*Exercise prompt*. Copy out the entire listing, keeping each line exactly as it is.
*** Stored data ***
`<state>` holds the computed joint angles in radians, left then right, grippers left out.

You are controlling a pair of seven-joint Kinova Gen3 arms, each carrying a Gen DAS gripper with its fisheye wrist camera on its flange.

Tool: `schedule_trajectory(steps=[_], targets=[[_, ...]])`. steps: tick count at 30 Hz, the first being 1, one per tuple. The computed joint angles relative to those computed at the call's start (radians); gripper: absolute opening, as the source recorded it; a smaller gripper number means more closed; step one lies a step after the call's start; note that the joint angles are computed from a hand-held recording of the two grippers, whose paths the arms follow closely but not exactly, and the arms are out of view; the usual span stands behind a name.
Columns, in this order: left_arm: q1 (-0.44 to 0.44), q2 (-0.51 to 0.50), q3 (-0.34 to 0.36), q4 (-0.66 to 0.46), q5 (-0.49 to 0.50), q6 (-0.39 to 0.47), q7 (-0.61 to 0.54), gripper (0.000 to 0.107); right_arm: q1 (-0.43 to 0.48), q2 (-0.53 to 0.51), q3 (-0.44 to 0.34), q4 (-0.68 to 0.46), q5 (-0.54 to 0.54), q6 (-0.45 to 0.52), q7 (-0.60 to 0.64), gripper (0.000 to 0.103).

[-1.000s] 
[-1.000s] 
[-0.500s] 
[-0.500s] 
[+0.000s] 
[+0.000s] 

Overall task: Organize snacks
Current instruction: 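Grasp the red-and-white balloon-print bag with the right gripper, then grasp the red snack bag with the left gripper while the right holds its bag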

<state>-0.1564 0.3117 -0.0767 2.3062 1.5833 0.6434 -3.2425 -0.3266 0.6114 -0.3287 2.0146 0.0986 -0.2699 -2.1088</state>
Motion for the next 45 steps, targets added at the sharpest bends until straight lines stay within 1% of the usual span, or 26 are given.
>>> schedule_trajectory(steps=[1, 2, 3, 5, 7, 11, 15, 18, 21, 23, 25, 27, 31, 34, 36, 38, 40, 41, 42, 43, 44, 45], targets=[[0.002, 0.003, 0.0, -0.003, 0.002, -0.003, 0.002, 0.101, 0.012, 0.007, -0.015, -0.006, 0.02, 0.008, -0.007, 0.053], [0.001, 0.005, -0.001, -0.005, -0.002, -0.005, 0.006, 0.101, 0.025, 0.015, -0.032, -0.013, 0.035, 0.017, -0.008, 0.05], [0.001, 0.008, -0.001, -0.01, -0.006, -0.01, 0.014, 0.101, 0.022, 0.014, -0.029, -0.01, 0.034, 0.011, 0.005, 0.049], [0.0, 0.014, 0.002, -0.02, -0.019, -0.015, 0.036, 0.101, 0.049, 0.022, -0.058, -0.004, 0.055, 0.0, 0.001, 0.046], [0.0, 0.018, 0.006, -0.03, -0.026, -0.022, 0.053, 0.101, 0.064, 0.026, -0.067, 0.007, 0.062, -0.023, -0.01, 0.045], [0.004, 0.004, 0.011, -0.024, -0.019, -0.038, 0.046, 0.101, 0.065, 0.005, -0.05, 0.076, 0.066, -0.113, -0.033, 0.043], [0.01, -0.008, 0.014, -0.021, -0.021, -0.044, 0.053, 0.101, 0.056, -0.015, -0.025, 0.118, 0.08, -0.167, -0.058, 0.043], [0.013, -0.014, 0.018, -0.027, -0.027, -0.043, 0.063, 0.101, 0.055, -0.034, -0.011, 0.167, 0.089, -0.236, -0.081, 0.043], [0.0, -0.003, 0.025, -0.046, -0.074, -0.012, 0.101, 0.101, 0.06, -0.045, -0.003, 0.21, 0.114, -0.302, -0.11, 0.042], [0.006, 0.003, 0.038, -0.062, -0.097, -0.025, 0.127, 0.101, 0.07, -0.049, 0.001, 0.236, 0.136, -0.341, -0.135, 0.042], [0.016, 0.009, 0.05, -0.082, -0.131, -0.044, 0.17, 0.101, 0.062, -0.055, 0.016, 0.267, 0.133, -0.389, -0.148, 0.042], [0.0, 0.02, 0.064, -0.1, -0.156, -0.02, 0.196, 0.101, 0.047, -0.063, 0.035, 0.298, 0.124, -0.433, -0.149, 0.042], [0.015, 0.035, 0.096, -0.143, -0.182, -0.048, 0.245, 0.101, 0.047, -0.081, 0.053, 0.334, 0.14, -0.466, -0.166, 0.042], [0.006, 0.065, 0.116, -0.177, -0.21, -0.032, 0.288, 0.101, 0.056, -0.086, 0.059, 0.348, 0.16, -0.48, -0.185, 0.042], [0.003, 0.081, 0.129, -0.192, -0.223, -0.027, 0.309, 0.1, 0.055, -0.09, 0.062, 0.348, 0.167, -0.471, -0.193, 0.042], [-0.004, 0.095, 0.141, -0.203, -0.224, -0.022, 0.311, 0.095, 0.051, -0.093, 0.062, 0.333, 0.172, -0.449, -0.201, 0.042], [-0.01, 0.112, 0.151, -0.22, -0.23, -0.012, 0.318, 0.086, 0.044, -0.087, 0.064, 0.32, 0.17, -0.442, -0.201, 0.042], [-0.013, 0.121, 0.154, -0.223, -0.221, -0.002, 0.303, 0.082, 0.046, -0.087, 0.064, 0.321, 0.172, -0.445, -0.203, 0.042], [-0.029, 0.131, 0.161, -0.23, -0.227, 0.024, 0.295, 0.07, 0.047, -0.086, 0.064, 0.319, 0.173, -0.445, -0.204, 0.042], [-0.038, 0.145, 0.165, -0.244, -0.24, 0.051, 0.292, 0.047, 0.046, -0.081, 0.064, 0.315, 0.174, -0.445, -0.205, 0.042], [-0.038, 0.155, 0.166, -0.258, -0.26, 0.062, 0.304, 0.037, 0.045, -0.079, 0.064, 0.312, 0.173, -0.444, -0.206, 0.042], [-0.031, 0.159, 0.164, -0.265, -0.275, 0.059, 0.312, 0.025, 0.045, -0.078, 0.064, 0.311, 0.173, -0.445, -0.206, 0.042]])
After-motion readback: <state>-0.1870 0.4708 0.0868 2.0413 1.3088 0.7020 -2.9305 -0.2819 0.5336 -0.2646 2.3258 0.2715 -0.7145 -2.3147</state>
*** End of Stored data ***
*Solution to this exercise*.
`<state>` holds the computed joint angles in radians, left then right, grippers left out.

You are controlling a pair of seven-joint Kinova Gen3 arms, each carrying a Gen DAS gripper with its fisheye wrist camera on its flange.

Tool: `schedule_trajectory(steps=[_], targets=[[_, ...]])`. steps: tick count at 30 Hz, the first being 1, one per tuple. The computed joint angles relative to those computed at the call's start (radians); gripper: absolute opening, as the source recorded it; a smaller gripper number means more closed; step one lies a step after the call's start; note that the joint angles are computed from a hand-held recording of the two grippers, whose paths the arms follow closely but not exactly, and the arms are out of view; the usual span stands behind a name.
Columns, in this order: left_arm: q1 (-0.44 to 0.44), q2 (-0.51 to 0.50), q3 (-0.34 to 0.36), q4 (-0.66 to 0.46), q5 (-0.49 to 0.50), q6 (-0.39 to 0.47), q7 (-0.61 to 0.54), gripper (0.000 to 0.107); right_arm: q1 (-0.43 to 0.48), q2 (-0.53 to 0.51), q3 (-0.44 to 0.34), q4 (-0.68 to 0.46), q5 (-0.54 to 0.54), q6 (-0.45 to 0.52), q7 (-0.60 to 0.64), gripper (0.000 to 0.103).

[-1.000s] 
[-1.000s] 
[-0.500s] 
[-0.500s] 
[+0.000s] 
[+0.000s] 

Overall task: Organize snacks
Current instruction: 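Grasp the red-and-white balloon-print bag with the right gripper, then grasp the red snack bag with the left gripper while the right holds its bag
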
<state>-0.1564 0.3117 -0.0767 2.3062 1.5833 0.6434 -3.2425 -0.3266 0.6114 -0.3287 2.0146 0.0986 -0.2699 -2.1088</state>
Motion for the next 45 steps, targets added at the sharpest bends until straight lines stay within 1% of the usual span, or 26 are given.
>>> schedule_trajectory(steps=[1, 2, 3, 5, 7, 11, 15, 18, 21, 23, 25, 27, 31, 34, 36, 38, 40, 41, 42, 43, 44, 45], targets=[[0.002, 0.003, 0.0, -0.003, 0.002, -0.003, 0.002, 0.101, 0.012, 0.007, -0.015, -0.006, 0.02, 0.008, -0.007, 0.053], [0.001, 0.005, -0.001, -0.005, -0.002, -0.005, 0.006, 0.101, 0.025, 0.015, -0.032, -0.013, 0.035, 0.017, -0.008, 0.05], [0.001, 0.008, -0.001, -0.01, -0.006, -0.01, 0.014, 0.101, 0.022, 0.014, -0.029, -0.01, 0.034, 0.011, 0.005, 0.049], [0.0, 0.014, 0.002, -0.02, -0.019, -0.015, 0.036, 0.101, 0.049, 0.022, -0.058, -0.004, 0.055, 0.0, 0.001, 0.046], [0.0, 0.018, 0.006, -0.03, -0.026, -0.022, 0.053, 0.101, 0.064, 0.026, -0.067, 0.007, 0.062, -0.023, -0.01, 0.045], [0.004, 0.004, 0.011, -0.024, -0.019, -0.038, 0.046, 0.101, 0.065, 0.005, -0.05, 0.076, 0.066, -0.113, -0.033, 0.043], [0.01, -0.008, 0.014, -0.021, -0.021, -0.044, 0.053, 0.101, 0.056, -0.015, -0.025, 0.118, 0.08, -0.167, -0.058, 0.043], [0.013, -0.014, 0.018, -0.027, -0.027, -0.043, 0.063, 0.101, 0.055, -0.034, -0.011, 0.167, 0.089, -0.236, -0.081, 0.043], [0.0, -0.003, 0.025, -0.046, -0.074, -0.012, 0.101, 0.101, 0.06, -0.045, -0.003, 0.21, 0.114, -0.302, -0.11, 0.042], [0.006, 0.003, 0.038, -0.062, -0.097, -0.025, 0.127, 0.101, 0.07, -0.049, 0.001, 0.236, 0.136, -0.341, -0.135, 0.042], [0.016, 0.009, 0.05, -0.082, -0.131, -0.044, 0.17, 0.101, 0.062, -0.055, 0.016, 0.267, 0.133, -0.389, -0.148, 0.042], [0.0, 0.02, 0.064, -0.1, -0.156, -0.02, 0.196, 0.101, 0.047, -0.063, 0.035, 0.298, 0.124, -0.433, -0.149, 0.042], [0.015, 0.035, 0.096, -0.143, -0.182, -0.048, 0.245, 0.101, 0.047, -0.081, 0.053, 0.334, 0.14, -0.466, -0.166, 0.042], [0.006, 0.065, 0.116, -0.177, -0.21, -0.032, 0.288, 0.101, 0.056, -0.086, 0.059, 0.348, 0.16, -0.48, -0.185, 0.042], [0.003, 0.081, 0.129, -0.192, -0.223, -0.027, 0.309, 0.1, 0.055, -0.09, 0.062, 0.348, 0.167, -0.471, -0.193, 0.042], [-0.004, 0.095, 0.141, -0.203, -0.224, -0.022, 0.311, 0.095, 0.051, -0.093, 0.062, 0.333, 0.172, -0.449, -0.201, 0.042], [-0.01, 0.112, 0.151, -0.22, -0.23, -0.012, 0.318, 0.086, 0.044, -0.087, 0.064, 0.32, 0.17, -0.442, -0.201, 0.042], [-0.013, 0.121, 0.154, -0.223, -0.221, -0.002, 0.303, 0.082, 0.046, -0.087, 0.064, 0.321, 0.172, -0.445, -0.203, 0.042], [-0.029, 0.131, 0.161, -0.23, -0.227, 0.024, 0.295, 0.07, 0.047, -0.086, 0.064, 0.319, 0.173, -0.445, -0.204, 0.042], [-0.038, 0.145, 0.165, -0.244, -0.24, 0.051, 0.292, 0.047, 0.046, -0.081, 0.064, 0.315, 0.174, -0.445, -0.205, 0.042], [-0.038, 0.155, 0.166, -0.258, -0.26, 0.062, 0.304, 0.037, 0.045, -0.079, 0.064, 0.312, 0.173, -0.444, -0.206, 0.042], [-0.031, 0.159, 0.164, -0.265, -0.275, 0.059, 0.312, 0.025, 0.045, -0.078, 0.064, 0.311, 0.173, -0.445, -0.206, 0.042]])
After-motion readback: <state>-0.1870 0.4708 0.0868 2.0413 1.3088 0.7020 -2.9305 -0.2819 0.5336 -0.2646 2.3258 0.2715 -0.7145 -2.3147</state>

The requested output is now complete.